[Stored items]
================================

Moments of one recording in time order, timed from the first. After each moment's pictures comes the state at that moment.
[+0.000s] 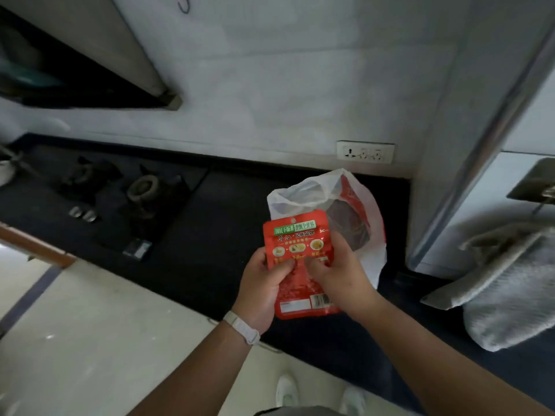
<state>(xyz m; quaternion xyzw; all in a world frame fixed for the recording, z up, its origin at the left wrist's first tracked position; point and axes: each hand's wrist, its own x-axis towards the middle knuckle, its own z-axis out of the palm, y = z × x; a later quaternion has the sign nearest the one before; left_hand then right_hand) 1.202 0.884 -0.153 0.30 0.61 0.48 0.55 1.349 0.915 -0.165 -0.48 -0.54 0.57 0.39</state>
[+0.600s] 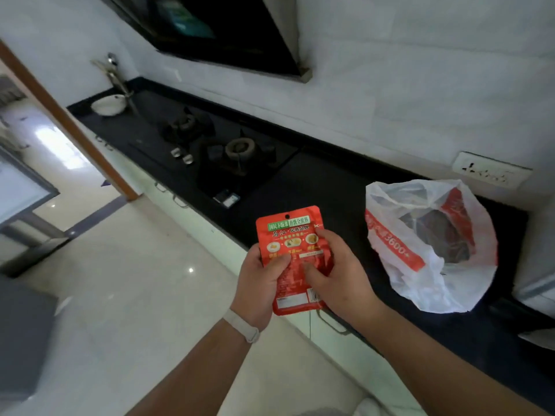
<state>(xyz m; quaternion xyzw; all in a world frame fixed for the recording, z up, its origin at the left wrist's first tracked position) 1.038 0.753 -0.150 0.22 0.63 0.59 0.45 1.176 0.820 -0.145 -0.43 -0.70 0.51 0.25</state>
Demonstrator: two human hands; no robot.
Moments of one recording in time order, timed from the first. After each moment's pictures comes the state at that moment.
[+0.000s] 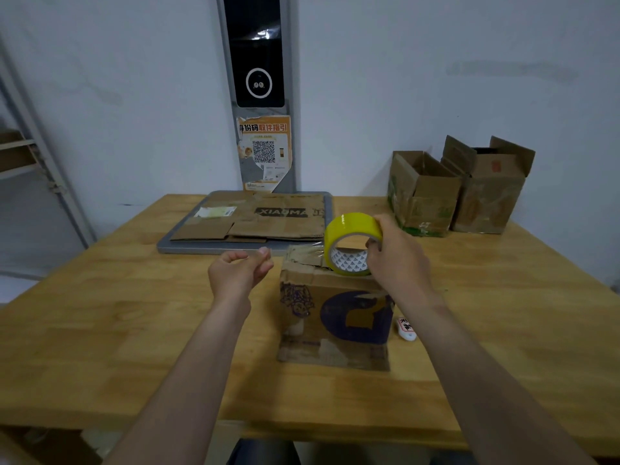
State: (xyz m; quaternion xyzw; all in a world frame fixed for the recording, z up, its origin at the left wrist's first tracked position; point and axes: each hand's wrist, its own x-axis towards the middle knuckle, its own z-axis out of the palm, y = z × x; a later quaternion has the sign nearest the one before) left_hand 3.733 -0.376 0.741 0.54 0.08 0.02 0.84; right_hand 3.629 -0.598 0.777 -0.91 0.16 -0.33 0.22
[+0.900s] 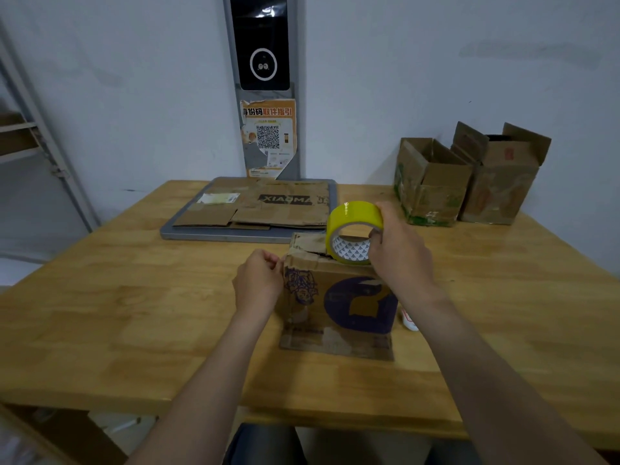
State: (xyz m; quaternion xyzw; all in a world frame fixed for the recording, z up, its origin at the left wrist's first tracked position) left_hand 3.727 -0.394 0.706 0.90 -0.02 0.11 0.42; right_hand 3.637 -0.595 0.765 -0.91 0.15 -0.33 0.20
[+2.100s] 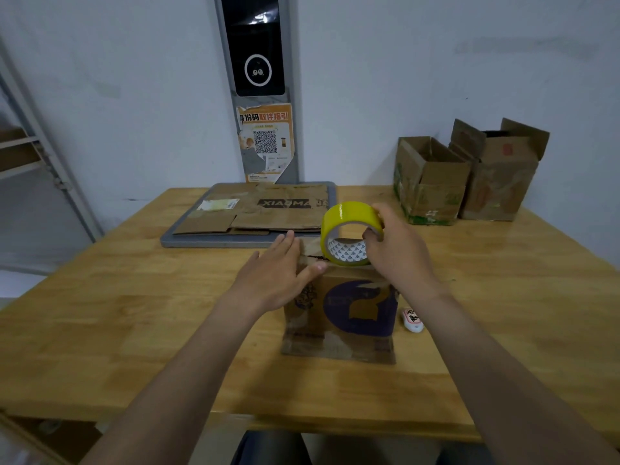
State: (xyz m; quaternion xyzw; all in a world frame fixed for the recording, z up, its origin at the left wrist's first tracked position) left_hand 3.709 -0.393 0.761 0.95 -0.30 -0.03 0.11; right_hand 3.640 -0.605 0.770 -0.90 0.13 -0.30 0.28
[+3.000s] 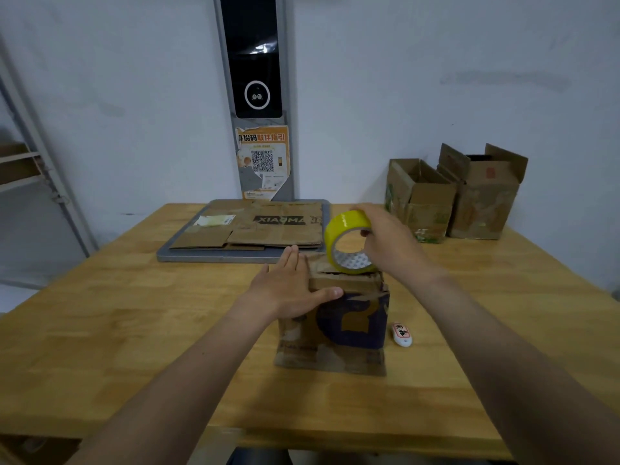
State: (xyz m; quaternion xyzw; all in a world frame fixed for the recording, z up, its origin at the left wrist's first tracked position) left_hand 3.700 -0.422 0.773 0.95 -0.30 -0.07 0.02; right_hand 3.646 -0.622 0.808 -0.94 0.03 -0.25 0.25
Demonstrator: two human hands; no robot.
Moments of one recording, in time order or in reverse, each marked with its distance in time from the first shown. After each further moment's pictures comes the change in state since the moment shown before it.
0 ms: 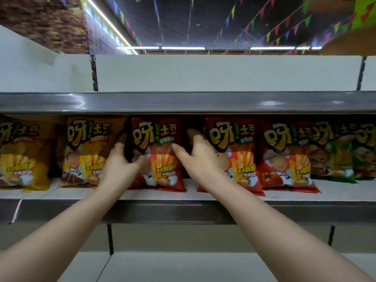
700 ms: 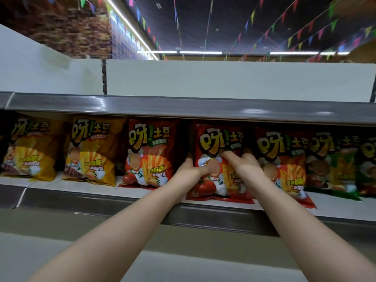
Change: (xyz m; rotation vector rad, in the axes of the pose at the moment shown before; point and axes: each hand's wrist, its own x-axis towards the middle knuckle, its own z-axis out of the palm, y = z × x) left_hand -0.043 0.070 0.117 -0.379 -0.459 -0.230; right_hand 0.008 0.074 -0.076 0.267 0.000 0.509
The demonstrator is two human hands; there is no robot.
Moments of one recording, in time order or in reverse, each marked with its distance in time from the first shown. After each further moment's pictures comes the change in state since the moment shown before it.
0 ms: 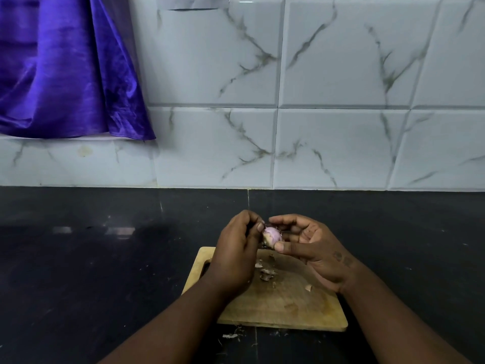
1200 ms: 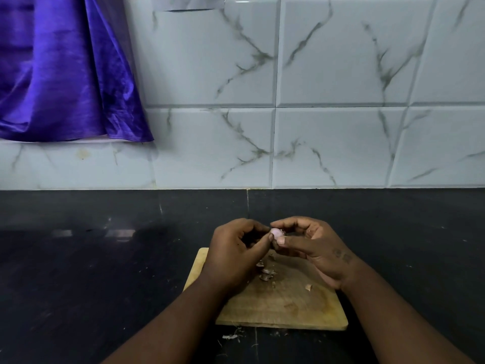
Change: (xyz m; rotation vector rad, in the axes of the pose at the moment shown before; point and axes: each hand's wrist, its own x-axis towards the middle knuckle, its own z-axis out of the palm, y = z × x) left_hand -0.001 0.004 -0.005 -0.012 0.004 0.012; right_hand -0.001 -0.004 0.001 -0.054 0.088 0.031
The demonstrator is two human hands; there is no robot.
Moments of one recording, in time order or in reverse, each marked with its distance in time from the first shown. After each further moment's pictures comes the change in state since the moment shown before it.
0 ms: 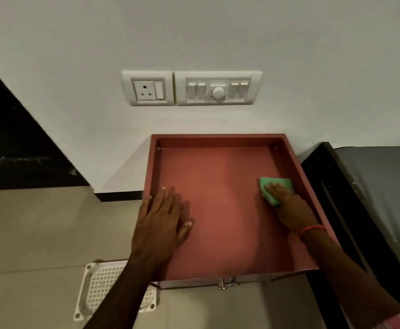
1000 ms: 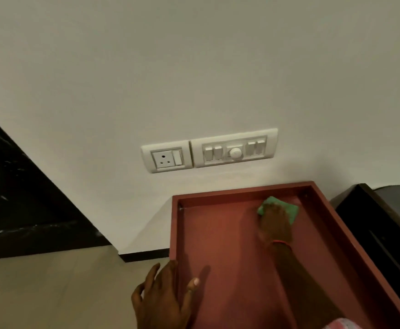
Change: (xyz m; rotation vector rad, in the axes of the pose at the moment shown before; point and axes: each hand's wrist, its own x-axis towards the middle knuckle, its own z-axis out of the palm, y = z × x) left_hand 0.014 -0.039 0.001 -0.257 0.068 -0.446; right_hand 0.192 -0.061 0.125 -0.144 0.235 0.199
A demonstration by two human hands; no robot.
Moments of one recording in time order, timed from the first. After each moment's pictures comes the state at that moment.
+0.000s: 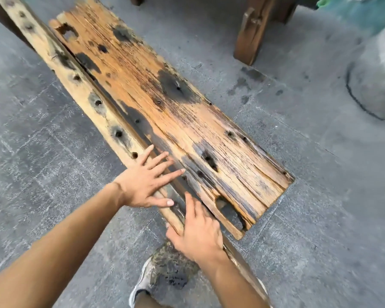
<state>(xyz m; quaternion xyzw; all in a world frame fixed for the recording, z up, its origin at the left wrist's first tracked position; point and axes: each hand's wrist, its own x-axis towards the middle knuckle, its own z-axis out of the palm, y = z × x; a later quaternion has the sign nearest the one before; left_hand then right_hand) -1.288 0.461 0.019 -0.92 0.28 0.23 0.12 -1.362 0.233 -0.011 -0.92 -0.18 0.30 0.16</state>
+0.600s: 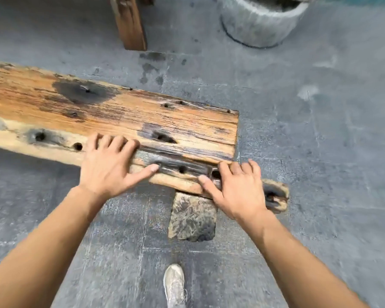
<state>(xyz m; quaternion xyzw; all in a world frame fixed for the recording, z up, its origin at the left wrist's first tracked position) -1.266 0.477 -0.011 -0.93 0.36 -0.09 0.03 -1.425 0.215 -0.008 -0.98 0.13 0.14 0.01</state>
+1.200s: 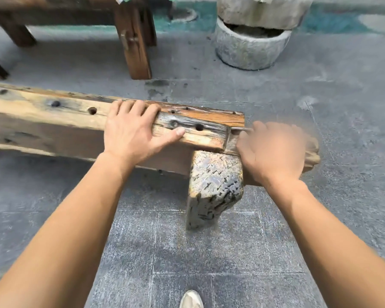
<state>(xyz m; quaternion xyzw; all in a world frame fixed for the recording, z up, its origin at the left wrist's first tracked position) -1.299 0.458 -0.035 -0.92 0.35 -0.15 -0.02 -1.472 0.217 -0.055 -0.94 0.27 -0.20 -0.03</state>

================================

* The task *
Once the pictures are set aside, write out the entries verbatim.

* Response to the exercise *
Moments of one recording in time order, timed from the first. After each moment's pictures comes the state at that moment.
[+0.000s] 
<state>(xyz m; quaternion xyzw; all in a world frame fixed for the recording, z up, its origin at the left wrist's first tracked position; point and axes: each hand's wrist, its own x-axis towards the middle knuckle, its own z-axis out of the palm, y = z × x; a later quaternion has the sign nearest the one before; left_hand then right_hand) 1.202 0.884 -0.153 0.30 0.61 0.48 0.55 1.349 0.915 -0.165 -0.48 -0.54 0.57 0.39</state>
[+0.600s] 
<state>(xyz m; quaternion xyzw; all in a world frame fixed for the recording, z up, its origin at the left wrist's first tracked position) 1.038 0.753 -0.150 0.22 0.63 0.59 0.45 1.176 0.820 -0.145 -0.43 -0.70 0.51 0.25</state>
Demonstrator: two human hands; no robot.
Moments of one recording in time order, timed from the first. After each moment's pictures comes the state at that moment.
[+0.000s] 
State: (xyz m; quaternion xyzw; all in a world frame fixed for the recording, z up, its origin at the left wrist's first tracked position; point and axes: each hand's wrist, its own x-axis towards the middle knuckle, its own z-axis out of the palm, y = z × x; a later quaternion has the sign nearest the one before) left_hand 3.733 -0.376 0.741 0.54 0.08 0.02 0.84; right_hand 3.629 -0.598 0.777 -0.91 0.16 -0.33 0.22
[+0.900s] 
State: (xyz m; quaternion xyzw; all in a world frame fixed for the recording, z up, its origin at the left wrist's first tracked position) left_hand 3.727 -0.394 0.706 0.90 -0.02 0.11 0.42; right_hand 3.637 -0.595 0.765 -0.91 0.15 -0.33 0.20
[+2.100s] 
State: (xyz m; quaternion xyzw; all in a world frame fixed for the recording, z up, its origin at the left wrist's first tracked position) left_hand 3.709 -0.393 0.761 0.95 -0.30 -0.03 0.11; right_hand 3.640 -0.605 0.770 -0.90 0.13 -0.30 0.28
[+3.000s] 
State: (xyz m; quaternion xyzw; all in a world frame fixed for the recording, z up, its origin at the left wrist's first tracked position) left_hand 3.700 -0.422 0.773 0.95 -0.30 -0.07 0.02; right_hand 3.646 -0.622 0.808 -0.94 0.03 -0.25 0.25
Demonstrator: two human hands; no robot.
Moments of one recording, in time order or in reverse, each marked with its distance in time from the first shown. After each further moment's pictures comes the change in state since the moment shown before it.
0 ms: 
700 ms: 
Change: (xyz m; rotation vector rad, in the axes of the pose at the moment shown before; point and axes: each hand's wrist, its own x-axis towards the middle knuckle, its own z-axis out of the palm, y = z × x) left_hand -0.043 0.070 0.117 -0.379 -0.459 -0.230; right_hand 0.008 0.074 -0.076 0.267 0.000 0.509
The demonstrator is two human hands; there is no robot.
Moments of one recording, in time order or in reverse, each marked with its distance in time from the first shown. After each further moment's pictures comes the change in state since the moment shown before it.
0 ms: 
1200 ms: 
Change: (xyz m; rotation vector rad, in the axes of the pose at the moment shown before; point and axes: each hand's wrist, its own x-axis towards the middle knuckle, its own z-axis out of the palm, y = z × x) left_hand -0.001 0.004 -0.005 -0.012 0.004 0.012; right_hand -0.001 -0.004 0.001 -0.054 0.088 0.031
The demonstrator is two human hands; there is no robot.
Moments of one recording, in time order or in reverse, each marked with its distance in time from the first shown. After each further moment's pictures comes the change in state since the moment shown before it.
0 ms: 
1000 ms: 
Change: (xyz m; rotation vector rad, in the axes of the pose at the moment shown before; point and axes: each hand's wrist, its own x-axis towards the middle knuckle, its own z-axis out of the palm, y = z × x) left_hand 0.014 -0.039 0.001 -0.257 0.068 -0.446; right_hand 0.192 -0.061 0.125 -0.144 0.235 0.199
A demonstration by two human hands; no robot.
Moments of one recording in time order, timed from the first. After each moment's pictures comes the state at that moment.
+0.000s: 
<state>(xyz m; quaternion xyzw; all in a world frame fixed for the recording, z up, its origin at the left wrist's first tracked position; point and axes: each hand's wrist, its own x-axis towards the middle knuckle, its own z-axis out of the palm, y = z × x; a later quaternion has the sign nearest the one before; left_hand then right_hand) -1.288 0.461 0.019 -0.92 0.28 0.23 0.12 -1.362 0.233 -0.011 -0.92 -0.18 0.30 0.16</state>
+0.600s: 
<state>(xyz m; quaternion xyzw; all in a world frame fixed for the recording, z up, its origin at the left wrist's first tracked position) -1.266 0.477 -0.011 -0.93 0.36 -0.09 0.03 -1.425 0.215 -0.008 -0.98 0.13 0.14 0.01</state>
+1.200s: 
<state>(xyz m; quaternion xyzw; all in a world frame fixed for the recording, z up, its origin at the left wrist's first tracked position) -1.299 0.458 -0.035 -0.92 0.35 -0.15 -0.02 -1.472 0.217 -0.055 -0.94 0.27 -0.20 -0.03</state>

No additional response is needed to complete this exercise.